■ Your assignment
Every line below that includes the word "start" needs to be copied.

■ Provided material
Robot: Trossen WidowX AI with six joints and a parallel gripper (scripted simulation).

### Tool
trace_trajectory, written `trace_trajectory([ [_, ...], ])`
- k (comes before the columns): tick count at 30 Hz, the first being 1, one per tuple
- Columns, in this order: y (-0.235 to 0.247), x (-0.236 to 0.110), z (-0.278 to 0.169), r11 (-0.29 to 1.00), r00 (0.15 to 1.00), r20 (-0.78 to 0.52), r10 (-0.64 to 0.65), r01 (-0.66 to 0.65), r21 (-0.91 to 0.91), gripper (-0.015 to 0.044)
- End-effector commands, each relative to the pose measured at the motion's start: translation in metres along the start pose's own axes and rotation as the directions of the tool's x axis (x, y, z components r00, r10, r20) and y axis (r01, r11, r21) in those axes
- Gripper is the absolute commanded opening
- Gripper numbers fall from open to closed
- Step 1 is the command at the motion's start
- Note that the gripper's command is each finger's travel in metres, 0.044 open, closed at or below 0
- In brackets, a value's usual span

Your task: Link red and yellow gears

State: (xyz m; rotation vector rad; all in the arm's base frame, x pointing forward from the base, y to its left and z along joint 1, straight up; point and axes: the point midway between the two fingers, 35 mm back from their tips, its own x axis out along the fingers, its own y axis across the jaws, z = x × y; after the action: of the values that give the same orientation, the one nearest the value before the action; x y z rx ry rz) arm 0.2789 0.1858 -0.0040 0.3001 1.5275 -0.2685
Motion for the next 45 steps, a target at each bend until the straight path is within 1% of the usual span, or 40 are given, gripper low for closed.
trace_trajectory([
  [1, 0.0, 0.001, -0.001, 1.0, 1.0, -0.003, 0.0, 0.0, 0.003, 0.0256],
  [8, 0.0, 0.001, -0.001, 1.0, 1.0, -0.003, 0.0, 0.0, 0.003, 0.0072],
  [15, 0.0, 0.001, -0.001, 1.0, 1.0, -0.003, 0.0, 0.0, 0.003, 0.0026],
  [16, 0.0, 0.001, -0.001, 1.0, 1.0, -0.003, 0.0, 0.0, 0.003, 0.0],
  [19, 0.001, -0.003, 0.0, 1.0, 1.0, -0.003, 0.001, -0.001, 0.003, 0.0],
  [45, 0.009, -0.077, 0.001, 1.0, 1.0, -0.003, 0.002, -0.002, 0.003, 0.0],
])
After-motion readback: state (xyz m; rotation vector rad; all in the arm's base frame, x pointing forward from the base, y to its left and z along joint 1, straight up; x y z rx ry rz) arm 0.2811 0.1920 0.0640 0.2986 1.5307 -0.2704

■ Solution
- End-effector commands, each relative to the pose measured at the motion's start: translation in metres along the start pose's own axes and rotation as the directions of the tool's x axis (x, y, z components r00, r10, r20) and y axis (r01, r11, r21) in those axes
- Step 1 is the command at the motion's start

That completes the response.